TASK STATEMENT
Nothing but the text of the listing, repeated exactly, belongs in the answer; leave the images out.

##############################

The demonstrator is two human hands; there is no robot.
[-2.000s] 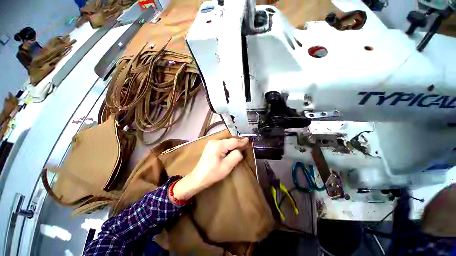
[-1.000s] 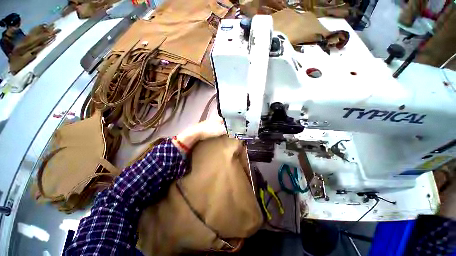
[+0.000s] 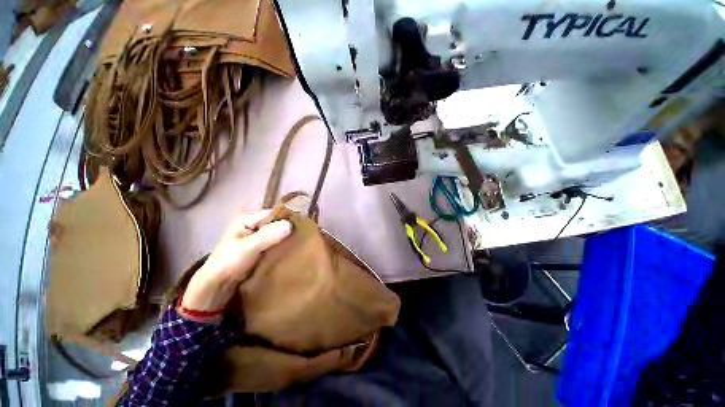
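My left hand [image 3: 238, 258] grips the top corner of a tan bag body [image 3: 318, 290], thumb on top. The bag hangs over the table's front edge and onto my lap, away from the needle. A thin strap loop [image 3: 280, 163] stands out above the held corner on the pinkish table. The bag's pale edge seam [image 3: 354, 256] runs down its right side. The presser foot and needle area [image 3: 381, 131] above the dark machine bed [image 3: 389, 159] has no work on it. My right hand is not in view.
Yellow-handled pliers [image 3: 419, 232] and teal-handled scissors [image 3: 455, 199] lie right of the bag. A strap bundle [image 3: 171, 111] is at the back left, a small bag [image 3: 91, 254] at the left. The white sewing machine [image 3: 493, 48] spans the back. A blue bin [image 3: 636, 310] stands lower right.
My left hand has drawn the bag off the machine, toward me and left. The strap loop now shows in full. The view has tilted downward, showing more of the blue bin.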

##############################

PROBLEM SOLUTION
The demonstrator is two human hands; there is no robot.
[-2.000s] 
[-1.000s] 
[+0.000s] 
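My left hand [image 3: 238, 258] grips the top corner of a tan bag body [image 3: 318, 290], thumb on top. The bag hangs over the table's front edge and onto my lap, away from the needle. A thin strap loop [image 3: 280, 163] stands out above the held corner on the pinkish table. The bag's pale edge seam [image 3: 354, 256] runs down its right side. The presser foot and needle area [image 3: 381, 131] above the dark machine bed [image 3: 389, 159] has no work on it. My right hand is not in view.
Yellow-handled pliers [image 3: 419, 232] and teal-handled scissors [image 3: 455, 199] lie right of the bag. A strap bundle [image 3: 171, 111] is at the back left, a small bag [image 3: 91, 254] at the left. The white sewing machine [image 3: 493, 48] spans the back. A blue bin [image 3: 636, 310] stands lower right.
My left hand has drawn the bag off the machine, toward me and left. The strap loop now shows in full. The view has tilted downward, showing more of the blue bin.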

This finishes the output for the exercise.